- [What to produce]:
Beneath this instruction is a block of data; output from it exactly the lines that run from the one containing "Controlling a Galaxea" through the one containing "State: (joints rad", inclusive.
■ ■ ■ ■ ■ ■ ■
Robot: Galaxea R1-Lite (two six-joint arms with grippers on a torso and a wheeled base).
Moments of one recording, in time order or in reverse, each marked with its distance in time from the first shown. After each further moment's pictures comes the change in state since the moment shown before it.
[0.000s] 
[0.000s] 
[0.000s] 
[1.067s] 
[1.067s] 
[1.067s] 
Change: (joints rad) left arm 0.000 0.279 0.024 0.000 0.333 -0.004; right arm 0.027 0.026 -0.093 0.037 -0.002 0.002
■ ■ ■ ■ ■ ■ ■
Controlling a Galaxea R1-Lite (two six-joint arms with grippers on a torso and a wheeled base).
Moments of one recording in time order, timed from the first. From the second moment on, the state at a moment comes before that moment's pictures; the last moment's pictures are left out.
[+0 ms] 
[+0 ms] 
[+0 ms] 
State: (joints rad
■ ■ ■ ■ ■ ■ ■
- [Response below]:
Controlling a Galaxea R1-Lite (two six-joint arms with grippers on a torso and a wheeled base).
Moments of one recording in time order, timed from the first. From the second moment on, the state at a moment comes before that moment's pictures; the last moment's pictures are left out.
[+0 ms] 
[+0 ms] 
[+0 ms] 
State: (joints rad

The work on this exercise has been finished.